In June, 1921, the Council of the League, spurred by the International Red Cross and other organizations, instituted its High Commission for Refugees and asked Nansen to administer it. For the stateless refugees under his care Nansen invented the "Nansen Passport", a document of identification which was eventually recognized by fifty-two governments. In the nine-year life of this Office, Nansen ministered to hundreds of thousands of refugees - Russian,Turkish, Armenian, Assyrian, Assyro-Chaldean - utilizing the methods that were to become classic: custodial care, repatriation, rehabilitation, resettlement, emigration, integration.

The Red Cross in 1921 asked Nansen to take on yet a third humanitarian task, that of directing relief for millions of Russians dying in the famine of 1921-1922. Help for Russia, then suspect in the eyes of most of the Western nations, was hard to muster, but Nansen pursued his task with awesome energy. In the end he gathered and distributed enough supplies to save a staggering number of people, the figures quoted ranging from 7,000,000 to 22,000,000.

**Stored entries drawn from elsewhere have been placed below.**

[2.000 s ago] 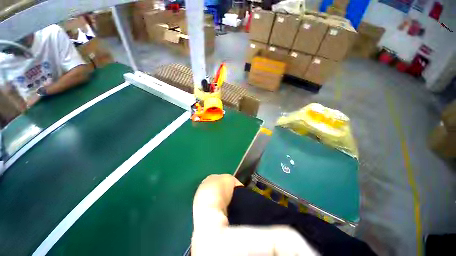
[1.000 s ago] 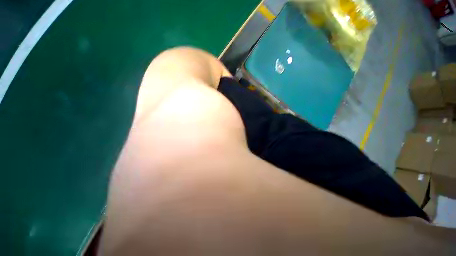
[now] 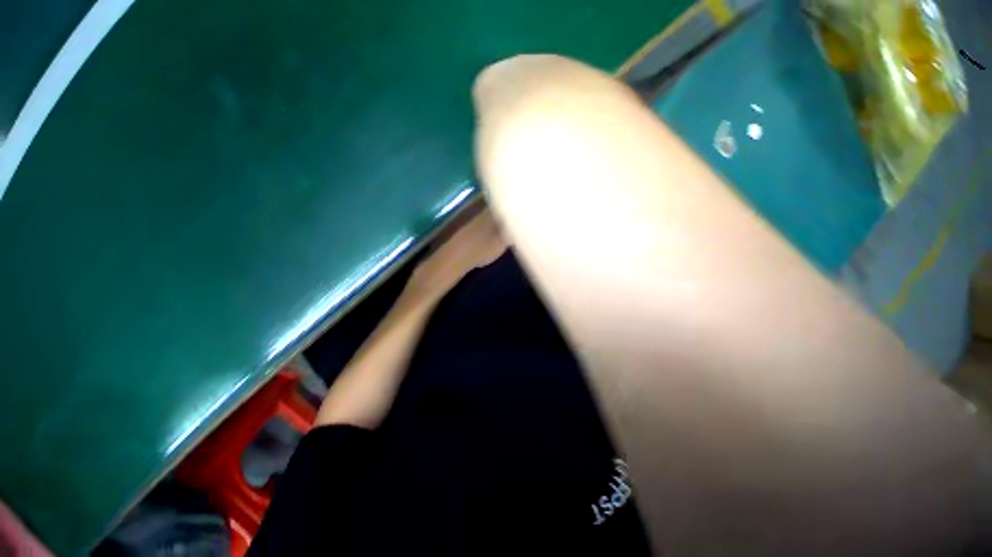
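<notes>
The green bench top [image 3: 272, 163] fills the upper left, with its shiny near edge running diagonally. My bare right arm, large and overexposed, comes in from the lower right; its rounded end, apparently the elbow, is over the bench edge. My right hand does not show. My left forearm comes out of a black sleeve. My left hand [image 3: 470, 252] lies low by the bench edge over my dark clothing, partly hidden behind the right arm. Its fingers are not clear, and I see nothing in it.
A red plastic stool [image 3: 223, 457] stands below the bench edge at the lower left. A teal low table [image 3: 800, 180] at the right bears small white bits. A yellow plastic bag [image 3: 908, 82] lies at its far side. A white strip [image 3: 54, 82] crosses the upper left.
The view has tilted down to my body. The right arm's rounded end now appears further right and higher. My left arm and hand, the near bench edge and the stool have come into view.
</notes>
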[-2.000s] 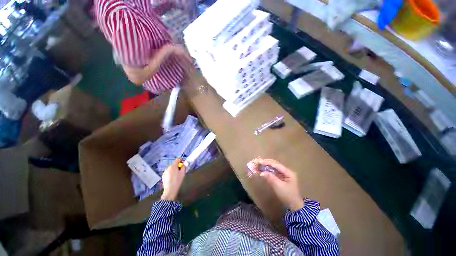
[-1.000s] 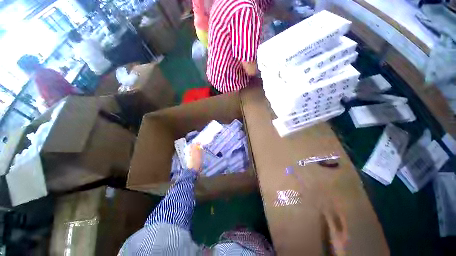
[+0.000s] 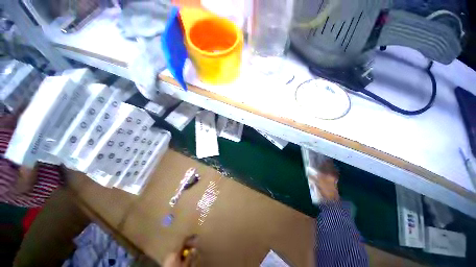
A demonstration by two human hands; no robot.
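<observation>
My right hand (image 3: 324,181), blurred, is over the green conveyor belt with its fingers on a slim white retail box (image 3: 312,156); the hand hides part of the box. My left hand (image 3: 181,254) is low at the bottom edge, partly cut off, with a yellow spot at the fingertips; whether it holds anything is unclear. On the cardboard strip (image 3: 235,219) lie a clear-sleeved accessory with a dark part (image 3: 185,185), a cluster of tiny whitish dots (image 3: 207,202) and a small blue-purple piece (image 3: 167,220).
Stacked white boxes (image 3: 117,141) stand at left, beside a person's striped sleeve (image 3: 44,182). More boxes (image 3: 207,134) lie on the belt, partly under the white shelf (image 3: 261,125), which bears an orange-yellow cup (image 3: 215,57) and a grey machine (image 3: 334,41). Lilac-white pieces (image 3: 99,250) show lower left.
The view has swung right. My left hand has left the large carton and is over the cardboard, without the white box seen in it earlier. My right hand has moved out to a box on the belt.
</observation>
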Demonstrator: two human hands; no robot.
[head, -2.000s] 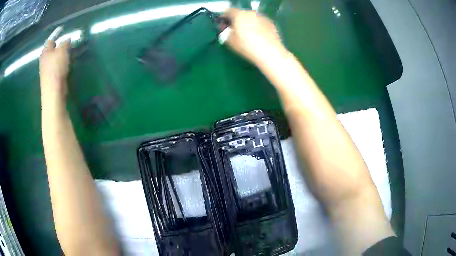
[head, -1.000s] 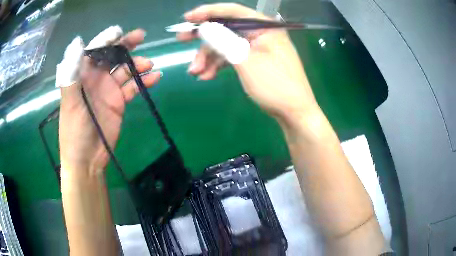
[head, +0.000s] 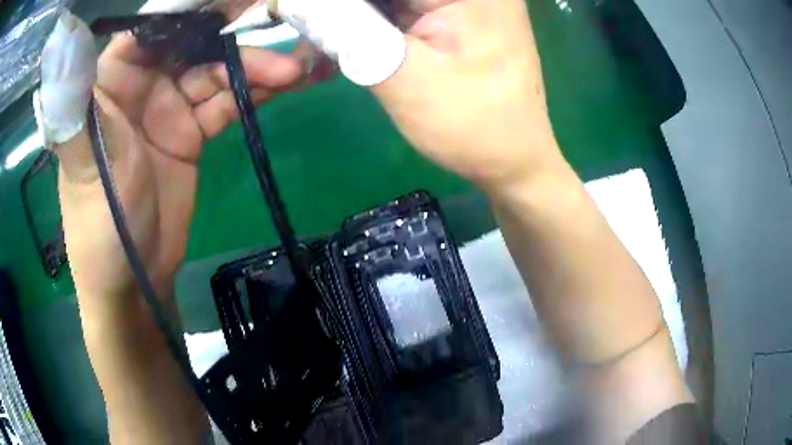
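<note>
My left hand, with white finger cots, holds a black phone middle frame by its narrow end bar at the upper left. The frame's holed plate hangs down over the left stack of frames. My right hand holds the trimming knife, mostly hidden by the fingers and cut off at the top edge. Its pointed silver blade is at the corner of the end bar; exact contact cannot be told. A right stack of frames stands beside the left one.
The stacks lie on a white sheet over a green mat. A loose frame lies left of my left forearm. Layered white-grey edges are at the far left. Shiny clear plastic shows at the upper left, and a grey surface at the right.
From both hands reaching out over the mat, my left hand has brought a frame in and raised it. My right hand has moved left, bringing the knife blade to the frame's end bar.
</note>
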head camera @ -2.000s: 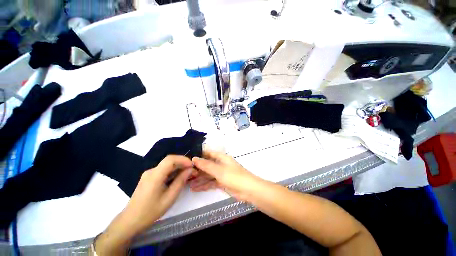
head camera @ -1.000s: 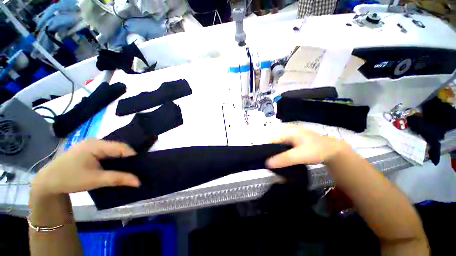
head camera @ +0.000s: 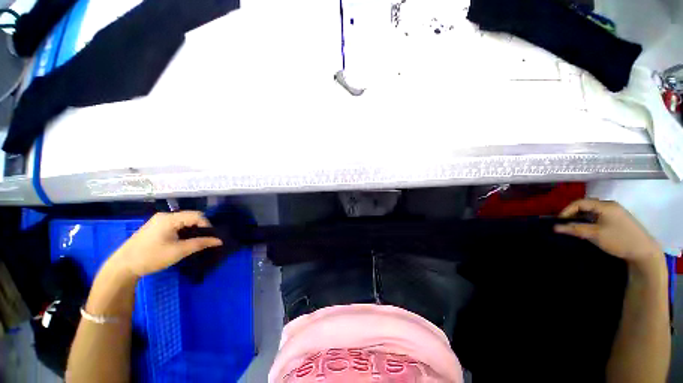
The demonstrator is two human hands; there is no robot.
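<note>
A long black fabric strip [head camera: 359, 236] is stretched level over my lap, below the table's front edge. My left hand [head camera: 166, 243] holds its left end between thumb and fingers, with some cloth hanging under it. My right hand [head camera: 606, 228] holds its right end in a pinch. A large dark cloth mass [head camera: 539, 314] lies or hangs under the right part of the strip; where one ends and the other begins is hard to tell.
Black cut pieces [head camera: 127, 60] lie on the white table [head camera: 299, 135] at left. A flat black piece [head camera: 558, 41] and white fabric [head camera: 663, 112] lie at right. A measuring strip [head camera: 374, 173] runs along the edge. A blue crate [head camera: 206, 322] stands below left; something red [head camera: 532, 200] shows under the table.
The view has tilted down to my lap. My hands have moved off the tabletop and farther apart, and the black strip is now stretched long between them below the table edge.
</note>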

In 1922 at the request of the Greek government and with the approval of the League of Nations, Nansen tried to solve the problem of the Greek refugees who poured into their native land from their homes in Asia Minor after the Greek army had been defeated by the Turks. Nansen arranged an exchange of about 1,250,000 Greeks living on Turkish soil for about 500,000 Turks living in Greece, with appropriate indemnification and provisions for giving them the opportunity for a new start in life.

Nansen's fifth great humanitarian effort, at the invitation of the League in 1925, was to save the remnants of the Armenian people from extinction. He drew up a political, industrial, and financial plan for creating a national home for the Armenians in Erivan that foreshadowed what the United Nations Technical Assistance Board and the International Bank of Development and Reconstruction have done in the post-World War II period. The League failed to implement the plan, but the Nansen International Office for Refugees later settled some 10,000 in Erivan and 40,000 in Syria and Lebanon.

Nansen died on May 13, 1930, and was buried on May 17, Norway's Independence Day.